Instructions for the task: Return the data below unchanged, without images.
------ Exercise data ------
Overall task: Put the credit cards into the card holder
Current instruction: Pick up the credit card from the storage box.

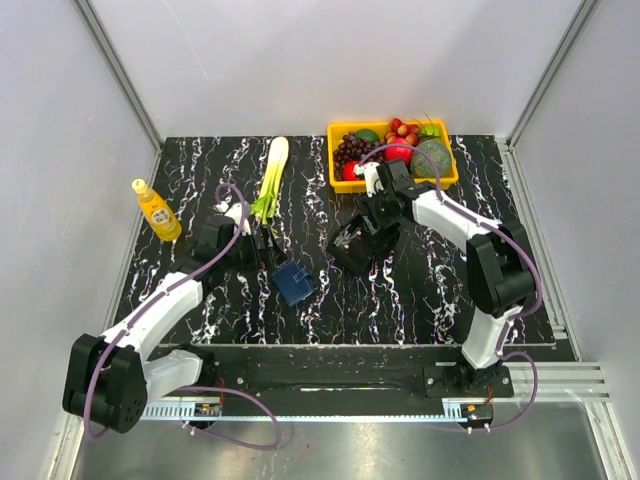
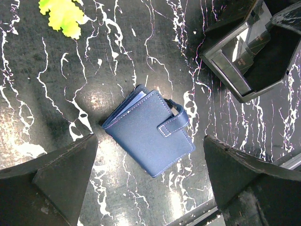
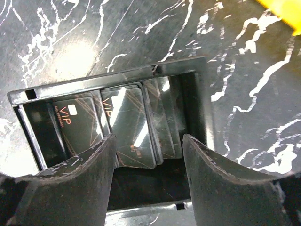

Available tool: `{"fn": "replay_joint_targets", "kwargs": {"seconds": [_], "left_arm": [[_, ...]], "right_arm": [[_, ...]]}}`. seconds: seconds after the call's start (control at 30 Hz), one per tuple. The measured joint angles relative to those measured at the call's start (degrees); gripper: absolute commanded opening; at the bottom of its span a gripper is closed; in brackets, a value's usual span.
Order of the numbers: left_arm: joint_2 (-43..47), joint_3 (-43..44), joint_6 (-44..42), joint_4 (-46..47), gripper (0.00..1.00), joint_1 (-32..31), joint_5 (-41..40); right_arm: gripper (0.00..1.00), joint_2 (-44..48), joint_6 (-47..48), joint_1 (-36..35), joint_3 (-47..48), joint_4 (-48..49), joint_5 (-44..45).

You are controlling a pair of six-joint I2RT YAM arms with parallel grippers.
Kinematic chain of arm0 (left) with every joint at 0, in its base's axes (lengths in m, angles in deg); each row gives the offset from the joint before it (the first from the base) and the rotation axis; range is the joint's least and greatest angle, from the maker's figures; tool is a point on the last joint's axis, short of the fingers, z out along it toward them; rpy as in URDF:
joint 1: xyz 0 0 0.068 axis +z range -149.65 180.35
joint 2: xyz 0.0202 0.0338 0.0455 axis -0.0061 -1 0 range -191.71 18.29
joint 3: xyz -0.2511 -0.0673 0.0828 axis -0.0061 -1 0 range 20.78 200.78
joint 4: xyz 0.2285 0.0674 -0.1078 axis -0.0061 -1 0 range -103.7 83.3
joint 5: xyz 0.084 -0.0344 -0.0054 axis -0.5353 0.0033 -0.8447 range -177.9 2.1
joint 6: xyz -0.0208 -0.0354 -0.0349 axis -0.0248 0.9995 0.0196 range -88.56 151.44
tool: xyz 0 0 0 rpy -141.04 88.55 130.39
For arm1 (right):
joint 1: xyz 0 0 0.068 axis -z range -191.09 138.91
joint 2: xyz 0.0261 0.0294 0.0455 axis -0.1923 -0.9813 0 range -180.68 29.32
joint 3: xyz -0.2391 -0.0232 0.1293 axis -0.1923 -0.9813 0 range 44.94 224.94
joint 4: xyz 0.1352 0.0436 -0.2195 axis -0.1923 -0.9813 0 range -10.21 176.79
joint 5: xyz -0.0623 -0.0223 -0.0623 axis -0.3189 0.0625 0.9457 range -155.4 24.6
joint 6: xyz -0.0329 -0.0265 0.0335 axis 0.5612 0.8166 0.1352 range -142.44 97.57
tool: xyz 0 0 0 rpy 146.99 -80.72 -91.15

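The card holder [image 1: 294,284] [image 2: 149,133], a small navy wallet, lies closed with its strap fastened on the black marble table. My left gripper [image 1: 268,245] [image 2: 149,160] hangs wide open just above it, with nothing between the fingers. Several black credit cards [image 3: 127,125] marked VIP lie overlapping inside a black tray [image 1: 352,249] [image 3: 28,95] [image 2: 233,75]. Over that tray my right gripper [image 1: 366,228] [image 3: 148,148] stands open, its fingers either side of the middle card and holding nothing.
A yellow basket [image 1: 394,183] of fruit stands at the back right, close behind the right arm. A leek [image 1: 268,180] [image 2: 63,16] lies at the back centre. A yellow bottle [image 1: 156,211] stands at the far left.
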Motion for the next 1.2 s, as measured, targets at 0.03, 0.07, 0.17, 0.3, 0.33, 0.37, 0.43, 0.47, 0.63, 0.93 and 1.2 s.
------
Solution for this exercise:
Overall task: Put the credit cards into the card holder
Current instruction: Pick up the credit card from the storage box.


Available tool: `{"fn": "replay_joint_targets", "kwargs": {"seconds": [_], "left_arm": [[_, ...]], "right_arm": [[_, ...]]}}`. seconds: seconds after the call's start (control at 30 Hz), one per tuple. The measured joint angles relative to those measured at the call's start (degrees); gripper: absolute commanded opening; at the bottom of its span a gripper is closed; in brackets, a value's usual span.
Order of the numbers: left_arm: joint_2 (-43..47), joint_3 (-43..44), joint_6 (-44..42), joint_4 (-46..47), gripper (0.00..1.00), joint_1 (-32..31), joint_5 (-41..40); right_arm: gripper (0.00..1.00), joint_2 (-44..48), joint_6 (-47..48), joint_1 (-36..35), joint_3 (-47..48), joint_4 (-48..49), joint_5 (-44..45).

You are controlling a pair of six-joint I2RT YAM arms with parallel grippers.
Kinematic chain of arm0 (left) with every joint at 0, in its base's axes (lengths in m, angles in deg); each row gives the offset from the joint before it (the first from the base) and the rotation axis; range is the joint's least and greatest angle, from the maker's figures; tool is a point on the last joint's axis, short of the fingers, z out along it toward them; rpy as in URDF:
joint 1: xyz 0 0 0.068 axis +z range -149.65 180.35
joint 2: xyz 0.0202 0.0338 0.0455 axis -0.0061 -1 0 range -191.71 18.29
joint 3: xyz -0.2511 -0.0673 0.0828 axis -0.0061 -1 0 range 20.78 200.78
joint 4: xyz 0.2285 0.0674 -0.1078 axis -0.0061 -1 0 range -103.7 83.3
joint 5: xyz 0.084 -0.0344 -0.0054 axis -0.5353 0.0033 -0.8447 range -177.9 2.1
joint 6: xyz -0.0208 -0.0354 -0.0349 axis -0.0248 0.9995 0.0196 range -88.56 151.44
tool: xyz 0 0 0 rpy -141.04 88.55 130.39
For arm1 (right):
joint 1: xyz 0 0 0.068 axis -z range -191.09 138.91
joint 2: xyz 0.0261 0.0294 0.0455 axis -0.1923 -0.9813 0 range -180.68 29.32
joint 3: xyz -0.2391 -0.0232 0.1293 axis -0.1923 -0.9813 0 range 44.94 224.94
joint 4: xyz 0.1352 0.0436 -0.2195 axis -0.1923 -0.9813 0 range -10.21 176.79
joint 5: xyz -0.0623 -0.0223 -0.0623 axis -0.3189 0.0625 0.9457 range -155.4 24.6
joint 6: xyz -0.0329 -0.0265 0.0335 axis 0.5612 0.8166 0.1352 range -142.44 97.57
tool: xyz 0 0 0 rpy 146.99 -80.72 -91.15

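The card holder [image 1: 294,284] [image 2: 149,133], a small navy wallet, lies closed with its strap fastened on the black marble table. My left gripper [image 1: 268,245] [image 2: 149,160] hangs wide open just above it, with nothing between the fingers. Several black credit cards [image 3: 127,125] marked VIP lie overlapping inside a black tray [image 1: 352,249] [image 3: 28,95] [image 2: 233,75]. Over that tray my right gripper [image 1: 366,228] [image 3: 148,148] stands open, its fingers either side of the middle card and holding nothing.
A yellow basket [image 1: 394,183] of fruit stands at the back right, close behind the right arm. A leek [image 1: 268,180] [image 2: 63,16] lies at the back centre. A yellow bottle [image 1: 156,211] stands at the far left.
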Motion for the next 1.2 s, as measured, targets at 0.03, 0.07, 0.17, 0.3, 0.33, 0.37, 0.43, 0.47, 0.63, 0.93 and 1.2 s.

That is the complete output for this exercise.